While Qualcomm may be late to the embedded market, it brings with it some interesting attributes that will appeal to a number of designers.
The standard bearer for Qualcomm in embedded has been the Snapdragon 410 which already has a development board, the Dragonboard 410c, and is supported by distributor Arrow Electronics. What changed in this latest announcement is that Qualcomm has extended the life time commitment from five years to 10 years for the new Snapdragon 410e.
In addition to the 410e, the company announced a second, higher performance Snapdragon 600e processor that will also be sustained for a 10 year life span. Both the 410e and the 600e were released in 2015, which means that Qualcomm is committed to support these chips to the year 2025.
The Snapdragon 410E processor offers a 1.2GHz quad-core ARM Cortex-A53 CPU complex. The Snapdragon 600e features a 1.5GHz quad-core Qualcomm Krait 300 CPU complex.
It should be noted that the Krait 300 CPUs are 32-bit ARMv7 designs and do not support the newer ARMv8 instruction set, but for most embedded designs, that should not be an issue. Both parts are made in TSMC's 28nm process.

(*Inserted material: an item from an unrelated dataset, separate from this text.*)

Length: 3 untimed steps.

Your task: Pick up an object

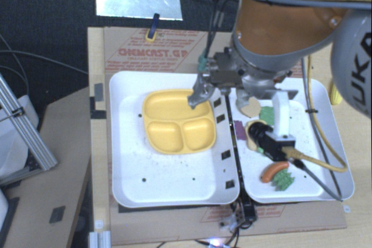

These SoCs include Wi-Fi and GPS making them highly integrated solutions for connectivity. They also include DSPs and GPUs that can support HD level graphics and video. Because these chips were originally designed for mobile applications, they have excellent power efficiency and very low standby power. Neither chip, though, offers a cellular modem.
While the Snapdragon processors are highly integrated, they still require a number of support chips such as RF and power management. Qualcomm will also support these parts necessary for a complete design kit for that same 10-year lifespan.
One challenge for Qualcomm is the company is used to supporting just a few customers that ship millions of units. The embedded market is composed of thousands of companies that take thousands of processors, creating logistics issues Qualcomm is not set up to support. That's where a distribution partner such as Arrow comes in. (Editor's note: Arrow Electronics is the parent company of Aspencore, the media company that owns EE Times.)
Qualcomm will support Linux, Android, and in the case of the 410e, Windows 10 operating systems. The Snapdragon 600e also has support for Robot OS (ROS). The target markets for these processors include digital signage, set-top-boxes, medical imaging, point of sale systems, industrial robotics, and other Internet of Things (IoT) designs.
Dragonboard 410C (Image: Qualcomm)
People may be skeptical of Qualcomm's embedded processor commitment because the company appears to be new to this area. But, in fact, the company has had a long history of supporting its modem technology in automotive, which also has long-life requirements. Qualcomm will add more processors to the embedded line in the future.
The prospects for Qualcomm look good. Its first two parts have good overall performance and feature sets and have already been designed into a number of products. With Arrow’s help, we should see more Qualcomm silicon in new drones, toys, portable medical devices, AR and VR headsets, and other innovative designs.
—Kevin Krewell is an analyst who writes about the semiconductor industry for Trias Research.